Chronik

Salzsäure ins Auge getropft: Vier Jahre Haft

Ein 41-jähriger Mann, der in versicherungsbetrügerischer Absicht einer Frau Salzsäure ins Auge geträufelt und drei Wochen später auch noch einen Daumen abgehackt haben soll, ist am Dienstag am Wiener Landesgericht zu vier Jahren unbedingter Haft verurteilt worden.

Der gebürtige Rumäne nahm den Schuldspruch wegen Menschenhandels, absichtlicher schwerer Körperverletzung und zahlreicher weiterer Delikte mit stoischer Ruhe zur Kenntnis. Nach Rücksprache mit seiner Rechtsvertreterin erbat der bisher Unbescholtene Bedenkzeit.

Der Staatsanwalt, der im Schlussvortrag eine „harte Strafe“ verlangt hatte („Das ist mir hier noch nie untergekommen, dass aus reiner Geldgier jemandem solche Verletzungen zugefügt werden“), gab vorerst keine Erklärung ab. Das Urteil ist damit nicht rechtskräftig.

Frau wollte bessere Existenz aufbauen

Die 57-jährige Bulgarin war im Frühjahr 2017 nach Wien gekommen, um sich eine bessere Existenz aufzubauen. Stattdessen geriet sie in die Fänge des mutmaßlichen Menschenhändlers, der die Frau zunächst für sich arbeiten ließ. Dann schloss er ohne Wissen der Frau, die der deutschen Sprache nicht mächtig ist und die weder lesen noch schreiben kann, mehrere Unfallversicherungen ab.

Nachdem er sie eine Zeit lang für diverse Tätigkeiten eingesetzt hatte, mit denen er Geld verdiente – dabei handelte es sich der Staatsanwaltschaft zufolge weitgehend um betrügerische Machenschaften –, soll er im Juni 2018 die Frau gezwungen haben, sich im Badezimmer auf den Boden zu legen, um ihr das linke Auge zu verätzen. Danach brachte er sie ins Spital und behauptete, beim Putzen wäre ihr Reinigungsmittel ins Auge gelangt.

Mann kassierte Versicherungen

Der Angeklagte verfügte dem erstinstanzlichen Urteil zufolge über eine Zeichnungsberechtigung für das im Namen der Frau abgeschlossene Konto und kassierte die Versicherungsleistung für den vermeintlichen Unfall – rund 30.000 Euro.

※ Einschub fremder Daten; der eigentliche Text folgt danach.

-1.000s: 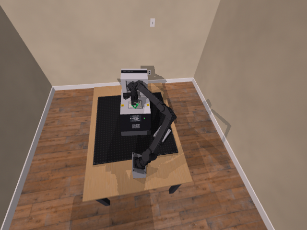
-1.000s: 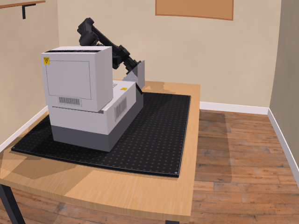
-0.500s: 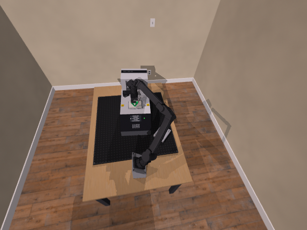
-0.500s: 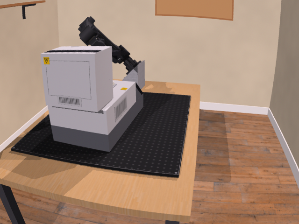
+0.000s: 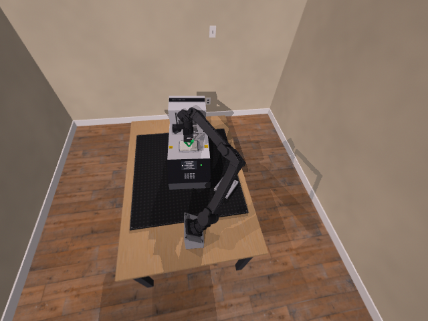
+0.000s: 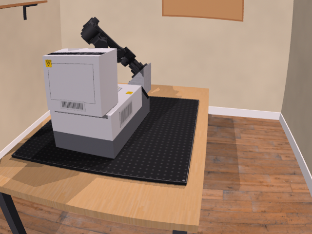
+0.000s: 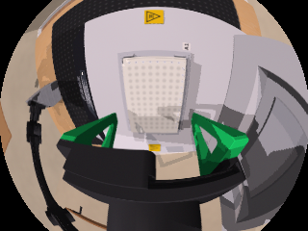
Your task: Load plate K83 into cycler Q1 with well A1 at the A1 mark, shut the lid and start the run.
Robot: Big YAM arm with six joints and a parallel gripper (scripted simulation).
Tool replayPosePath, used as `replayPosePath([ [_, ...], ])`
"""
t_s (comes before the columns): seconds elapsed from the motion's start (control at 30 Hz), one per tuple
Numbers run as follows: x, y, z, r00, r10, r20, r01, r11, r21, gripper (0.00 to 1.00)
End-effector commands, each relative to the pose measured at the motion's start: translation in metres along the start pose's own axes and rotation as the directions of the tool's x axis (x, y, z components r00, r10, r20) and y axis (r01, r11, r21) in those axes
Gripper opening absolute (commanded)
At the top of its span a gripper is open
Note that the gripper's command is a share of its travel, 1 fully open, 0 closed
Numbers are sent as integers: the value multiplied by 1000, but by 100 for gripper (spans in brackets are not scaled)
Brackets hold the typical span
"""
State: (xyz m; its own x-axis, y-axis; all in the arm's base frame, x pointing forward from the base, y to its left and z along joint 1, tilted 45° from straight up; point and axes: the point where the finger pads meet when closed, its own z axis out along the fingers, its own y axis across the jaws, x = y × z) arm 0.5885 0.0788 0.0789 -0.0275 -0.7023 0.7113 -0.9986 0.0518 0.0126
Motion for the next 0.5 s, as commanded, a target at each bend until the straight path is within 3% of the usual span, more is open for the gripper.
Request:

Drei Wochen später soll der 41-Jährige mit der Bulgarin nach Ungarn gefahren sein, wo er sie gemeinsam mit einem der Justiz noch unbekannten Mittäter an eine Tür gefesselt und ihr den Daumen der linken Hand abgehackt haben soll. Das deklarierte er dann als Arbeitsunfall, wofür er von drei Versicherungen insgesamt 25.000 Euro kassierte.

Angeklagter spricht von Unfällen

Der Angeklagte räumte vor dem Schöffensenat ein, Bestellbetrügereien begangen zu haben. Die Hauptvorwürfe stellte er in Abrede. Er habe der Frau „geholfen, damit die ein Geld verdient“. Er habe sie zunächst Zettel verteilen lassen. Auf Bitte ihres Freundes habe er sie versichert, „weil sie tollpatschig ist, wenn sie sich bewegt“.

Er habe sie für Reinigungsarbeiten herangezogen, behauptete der Angeklagte. Im Zuge dieser Tätigkeit habe sie sich eines Tages ohne fremdes Verschulden wehgetan. In Ungarn sei er mit der Frau nie gewesen. Sie habe sich mit ihrem Lebensgefährten dorthin begeben und sich bei Gartenarbeiten den Daumen abgetrennt. Auch das sei ein Unfall gewesen.

Weitere Drohungen und Übergriffe

Weitere, von der Anklage mitumfasste Fakten – einen Faustschlag ins Gesicht, einen ausgeschlagenen Zahn, Drohungen mit dem Umbringen, wenn die Frau nicht parierte – stellte der Angeklagte ebenfalls in Abrede. Mit seiner Verantwortung zog der 41-Jährige bei Gericht am Ende den Kürzeren. „Sie werden niemanden finden, der Ihnen das glaubt. Und wir haben es auch nicht getan“, beschied ihm der vorsitzende Richter.